У меня не самое плохое положение. Я лежу в клинике, в отдельной палате и нянчу свою обиду, а родной отец, наполовину парализованный после инсульта, не знает, куда я пропала.

И предатель Кирилл будет наслаждаться жизнью? Не бывать этому! Ни за что!

С этого момента думаю только о мести. Я должна вернуть себе все, что потеряла. Должна!

Через неделю я впервые выхожу из палаты. Мне нужен телефон. Срочно! Папка не знает, куда я пропала, наверняка волнуется.

Пациенты, прогуливавшиеся по коридору, с удивлением смотрят на меня. Переглядываются и медсестры. Еще бы! Я откликаюсь на совершенно незнакомое имя и даже не знаю, кто мне его присвоил.

– Итак, Настя, дела у нас идут неплохо, – весело говорит на перевязке Виктор Михайлович. – Посмотри на себя.

Я осторожно заглядываю в зеркало. Теперь бинты сняты, и сбоку виднеется проплешина выбритых волос. А в ее центре – большой красный шрам с торчащими черными нитями.

– Что это? – в ужасе шепчу я.

– Твоя рана. Целых десять швов пришлось наложить. А насчет волос не переживай: отрастут быстро, даже не заметишь.

– Но это… это…

Я не могу больше сдерживать слезы. Они текут по щекам, рвутся криком из горла. Доктор зовет медсестру, та делает укол, и я опять проваливаюсь в долгий сон.

На другой день я останавливаюсь у постовой медсестры.

– Простите…

– Да, вы что-то хотите спросить? – улыбается та.

– Можно мне воспользоваться…

И замолкаю. Что же я делаю? Если я потеряла память, значит и позвонить никому не могу.

– Чем?

– Тонометром. Кажется, у меня поднялось давление.

Несу эту чушь, лишь бы отвести от себя подозрение. Давление действительно оказывается пониженным, мне дают таблетку и отправляют в палату.

Следующий выход получается более успешным. На этот раз я прошу телефон у миловидной девушки с перебинтованной ногой. Она ловко скачет по коридору на костылях и весело с кем-то разговаривает. Когда девушка скрывается за поворотом, откуда не виден пост медсестры, я бросаюсь к ней.

– Разрешите мне позвонить?

Смотрю умоляюще, и девушка протягивает мне мобильник. Я радостно хватаю его, начинаю набирать номер мобильника отца и вдруг понимаю, что не помню его. Совершенно не помню. От паники хочется выть и кричать, но я нахожу в интернете номер приемного покоя клиники и звоню туда.

И сразу новость бьет по голове: папе стало хуже, и его перевели в реанимацию. А так как никто не оплатил за неделю лечение в дорогой клинике, его отправили в государственную больницу.

Метаться, кричать и рвать на себе остатки волос нет смысла. Мне нужно выбраться из больницы.

Срочно!

Вопрос, что я буду делать без денег, без документов и связи с внешним миром, уже не стоит так остро, как желание немедленно покинуть это здание. Но я даже сбежать не могу: далеко не уйду в больничной пижаме.
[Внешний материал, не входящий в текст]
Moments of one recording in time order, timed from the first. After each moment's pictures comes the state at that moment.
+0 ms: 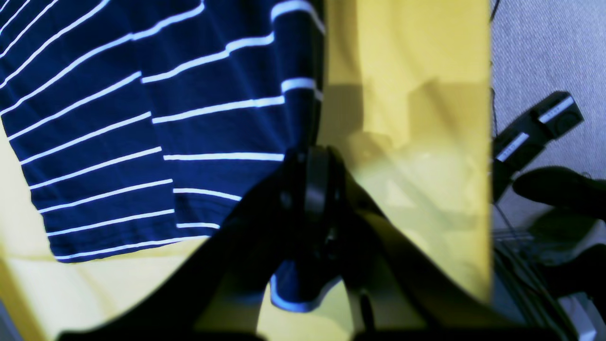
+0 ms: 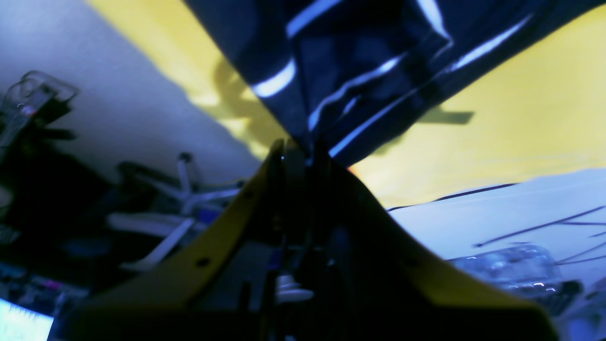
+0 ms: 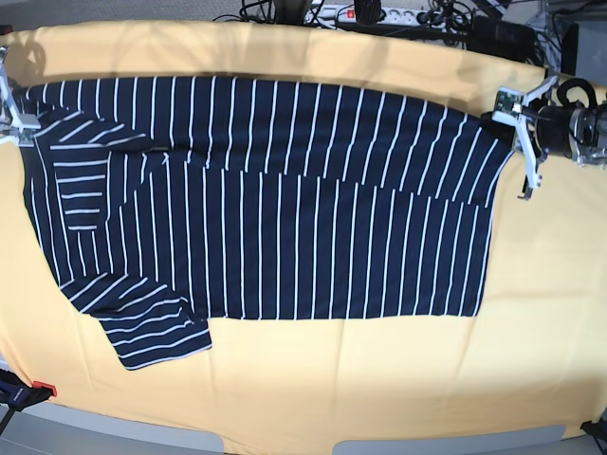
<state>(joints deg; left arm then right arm) -4.1 -84.0 39.8 113.9 -0.8 -43.9 -2.6 -23.8 78.3 -6.9 98.9 51.9 41.2 -75.7</state>
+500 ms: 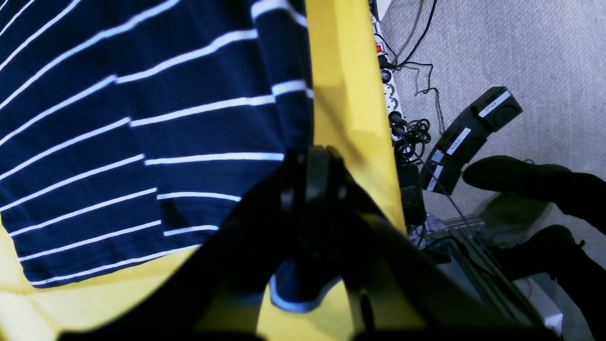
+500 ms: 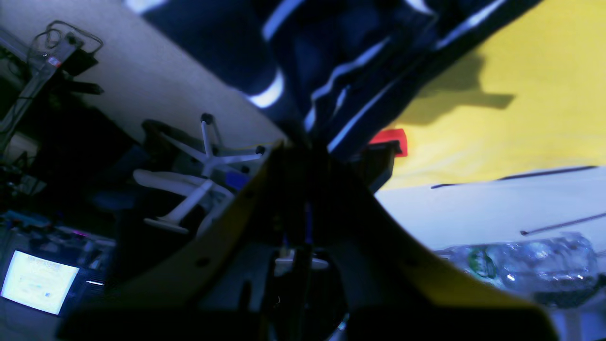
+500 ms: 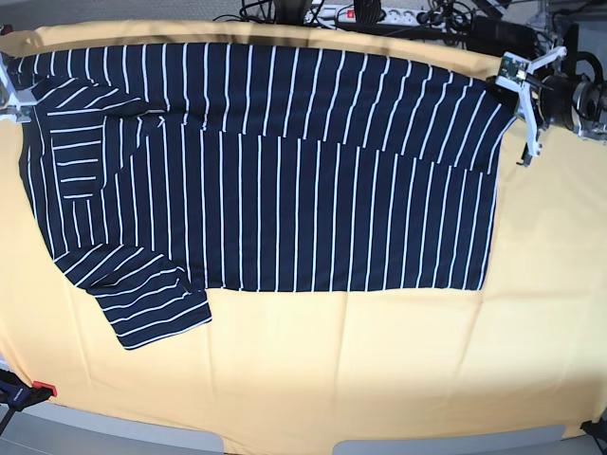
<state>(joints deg) 2.2 -88.5 39.8 117.6 -1.2 -43.9 -3.0 -29.6 81.7 -6.9 99.1 55.8 41.2 -78.0</state>
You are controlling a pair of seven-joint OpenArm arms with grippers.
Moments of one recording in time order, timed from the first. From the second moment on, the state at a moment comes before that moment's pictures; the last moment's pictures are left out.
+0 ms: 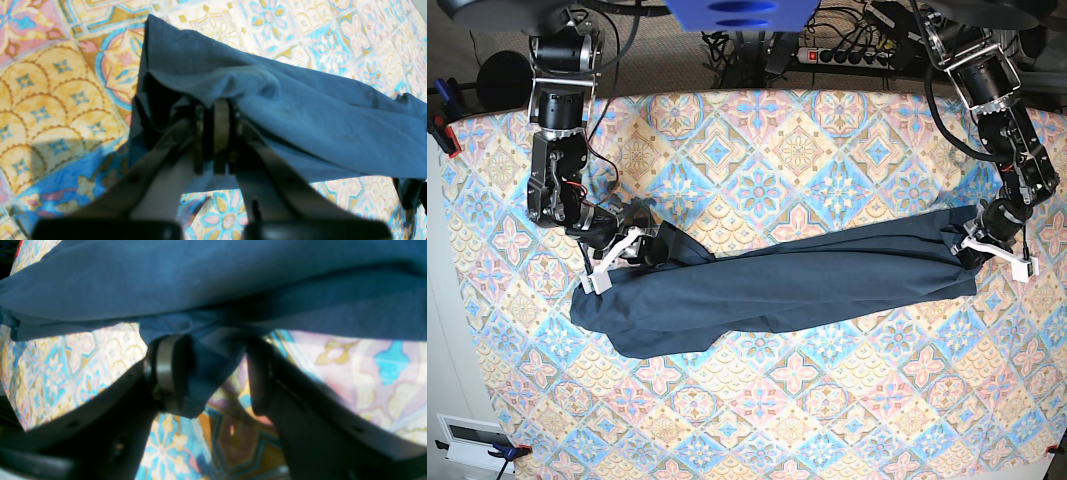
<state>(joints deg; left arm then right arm) -4.1 -19.2 -30.7 80.5 -39.7 -15.5 51.1 11.3 12.4 8.6 62.7 38.5 31.8 -47.3</state>
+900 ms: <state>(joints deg) -4.0 -19.3 -30.7 80.5 -39.9 -15.5 51.1 -1.9 20.4 26.7 89.6 65.0 31.8 -60.5</state>
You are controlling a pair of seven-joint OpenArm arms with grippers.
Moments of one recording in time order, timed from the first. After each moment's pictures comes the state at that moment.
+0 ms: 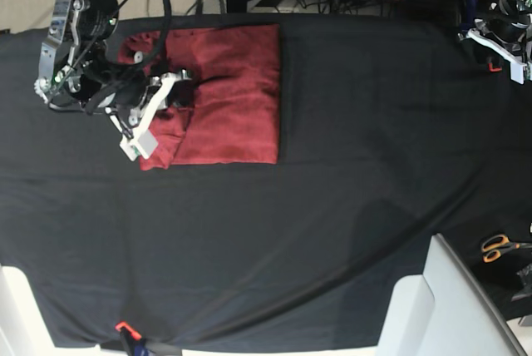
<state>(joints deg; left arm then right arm) 29.1 -20.2 -38.6 81.8 -25.8 -25.4 33.3 -8.0 -5.6 17.1 92.4 31.4 33.6 -77.4</state>
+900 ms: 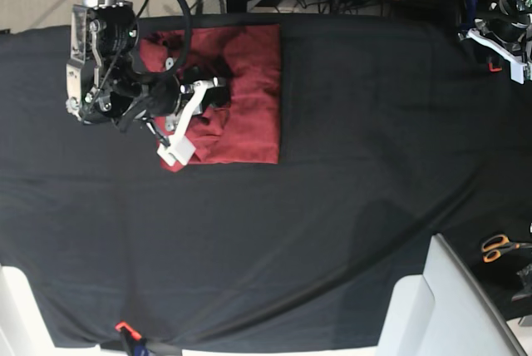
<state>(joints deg) 29.1 -20.3 -38.6 81.8 -25.8 -25.4 33.3 -4.4 -4.5 7.4 86.0 34.0 27.1 -77.3</state>
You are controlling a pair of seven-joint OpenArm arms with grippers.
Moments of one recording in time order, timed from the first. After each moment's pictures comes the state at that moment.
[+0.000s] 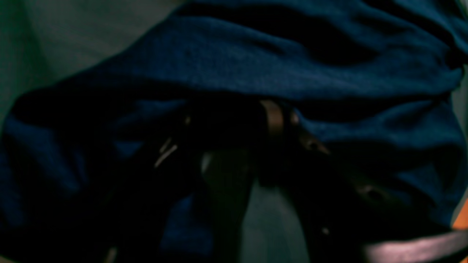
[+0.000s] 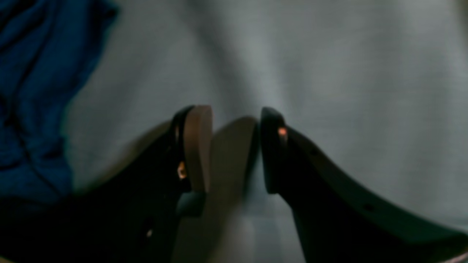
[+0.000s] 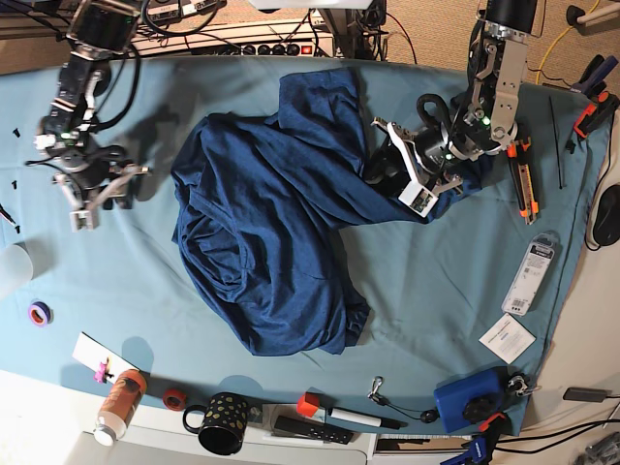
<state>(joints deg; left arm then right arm) 8.2 -13.2 9.4 91.1 -22.7 -31.9 30.5 -3.8 19.3 28.3 86.1 13.2 31.4 -43.0</state>
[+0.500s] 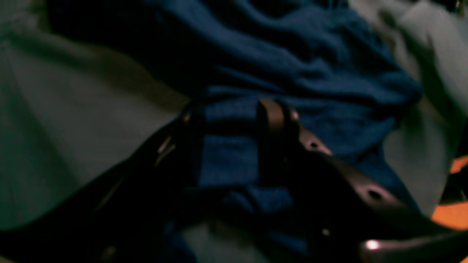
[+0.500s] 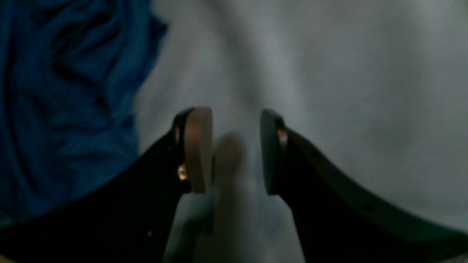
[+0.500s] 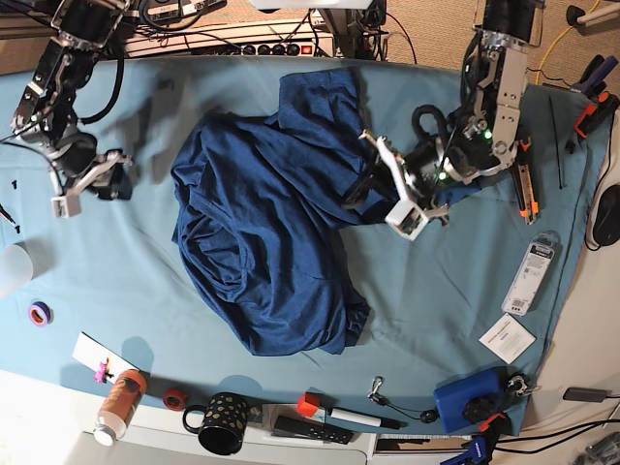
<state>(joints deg) 4.3 -11.5 9.4 98.1 -25.2 -36.4 31.3 -7.4 21.1 33.9 86.1 36.0 39.6 -52.7</state>
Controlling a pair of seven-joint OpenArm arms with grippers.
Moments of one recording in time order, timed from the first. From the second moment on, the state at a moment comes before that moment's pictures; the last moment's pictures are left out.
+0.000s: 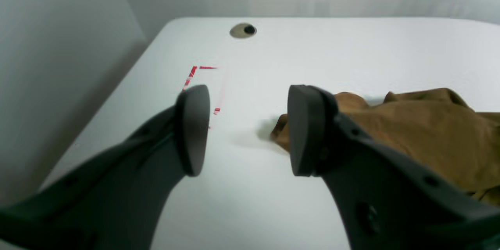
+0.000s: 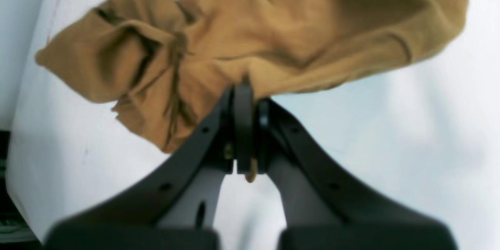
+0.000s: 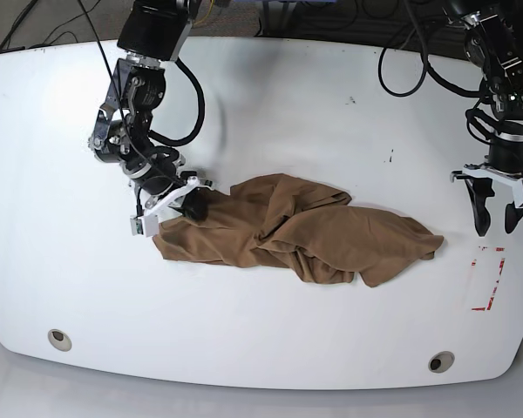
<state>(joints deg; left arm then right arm) 10.9 -12.1 -31.6 103.8 -15.5 -22.9 16.4 2.0 -3.9 20.7 91.8 29.4 24.5 -55.7</state>
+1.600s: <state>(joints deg) -10.5 -15.0 -21.6 76.6 -15.0 -22.2 28.8 -5.7 -0.9 17.8 104.1 29.3 24.9 -57.9</state>
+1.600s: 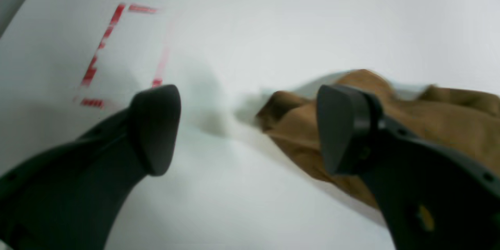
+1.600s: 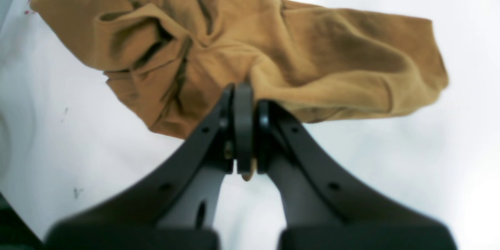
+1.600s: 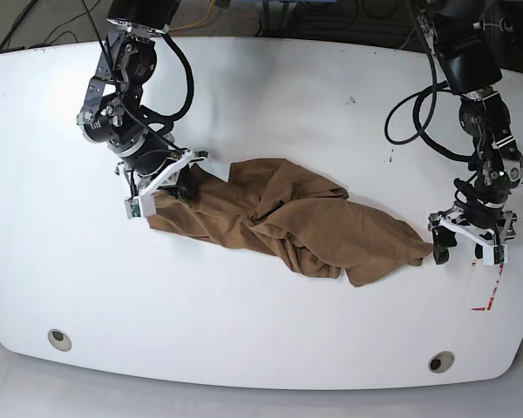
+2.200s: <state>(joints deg) -12.1 -17.8 -13.4 72.8 -15.4 -27.0 28.8 -5.7 -0.2 17.8 104.1 29.2 24.9 -57.8</state>
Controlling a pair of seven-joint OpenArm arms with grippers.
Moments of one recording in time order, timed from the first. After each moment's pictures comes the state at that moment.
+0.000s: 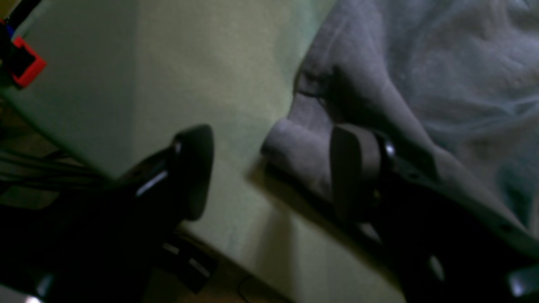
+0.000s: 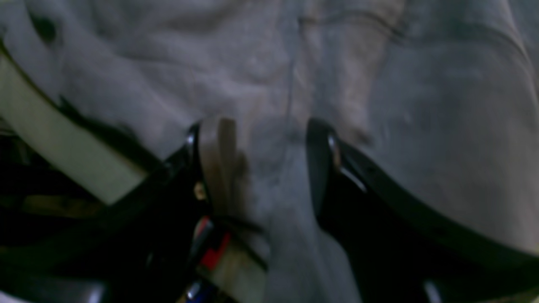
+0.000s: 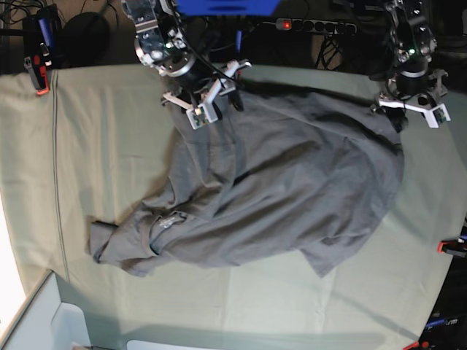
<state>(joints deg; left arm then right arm) 22.7 -3.0 -26.4 89.2 -14.3 -0.2 13.6 -19.5 -2.7 -10.8 79.9 -0.5 17.8 -11.6</state>
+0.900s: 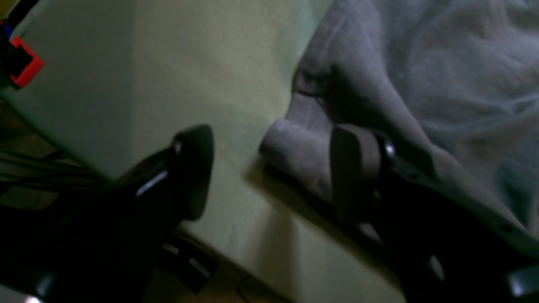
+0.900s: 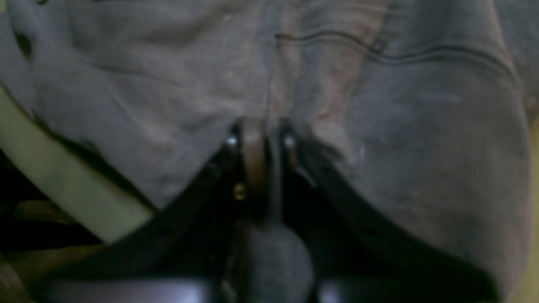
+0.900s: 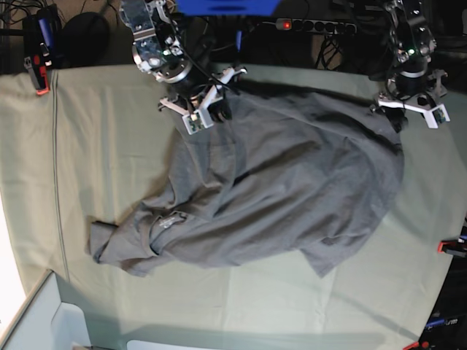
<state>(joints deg) 22.7 -3.2 -26.2 89.1 -14.3 -0.2 13.6 -17.6 -1.7 -10.4 76.5 -0.3 17.8 -10.2</state>
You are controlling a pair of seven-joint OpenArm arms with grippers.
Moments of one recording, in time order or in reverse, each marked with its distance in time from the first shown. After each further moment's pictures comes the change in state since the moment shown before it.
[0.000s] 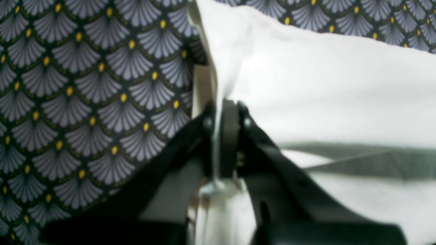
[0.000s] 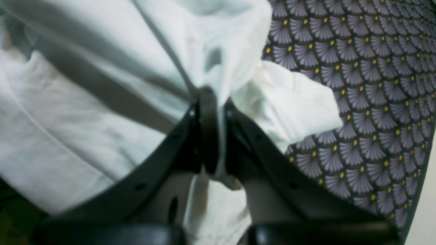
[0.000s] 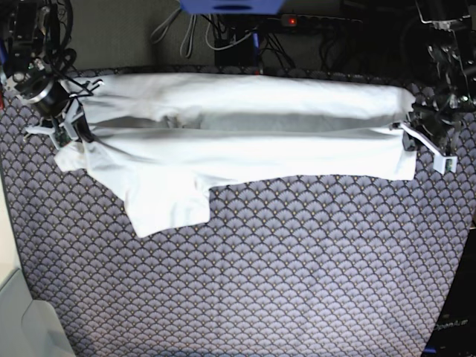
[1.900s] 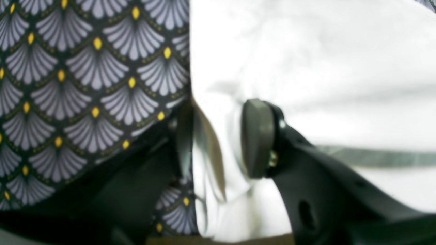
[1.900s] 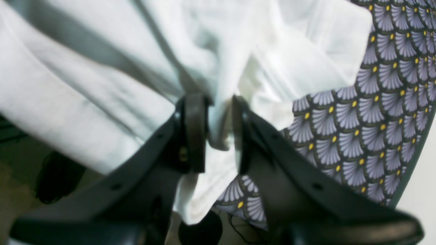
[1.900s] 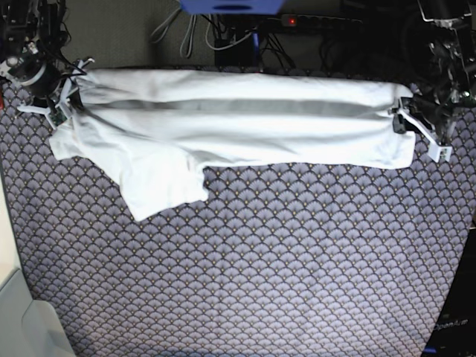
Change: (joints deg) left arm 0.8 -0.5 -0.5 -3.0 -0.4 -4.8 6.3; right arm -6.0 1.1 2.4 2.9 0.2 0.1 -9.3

Черт! За что жизнь меня так наказывает?

Помощь приходит с неожиданной стороны. Наутро в палате появляется Виктор Михайлович в сопровождении еще одного врача. Смутно вспоминаю, что видела его сразу после аварии. Кажется, был еще и третий доктор с теплыми карими глазами, но за две недели пребывания в клинике я его ни разу больше не видела.

– Что ж, Анастасия Сарафанкина, – мурлычет под нос Виктор Михайлович, измеряя мне давление. – Пора на выписку.

«Сарафанкина? – опешила я. Привыкла, что меня называли только по имени. – И какой идиот дал мне такую фамилию?»

– Я согласна.

– Есть один нюанс, – выглянул из-за головы лечащего врача второй доктор. – Ваша личная одежда пришла в негодность. Можете вы кому-то позвонить и попросить, чтобы вас навестили?

В его зеленых глазах мелькнула хитринка. Наверняка вопрос задает с подвохом в надежде, что я попадусь на его уловку.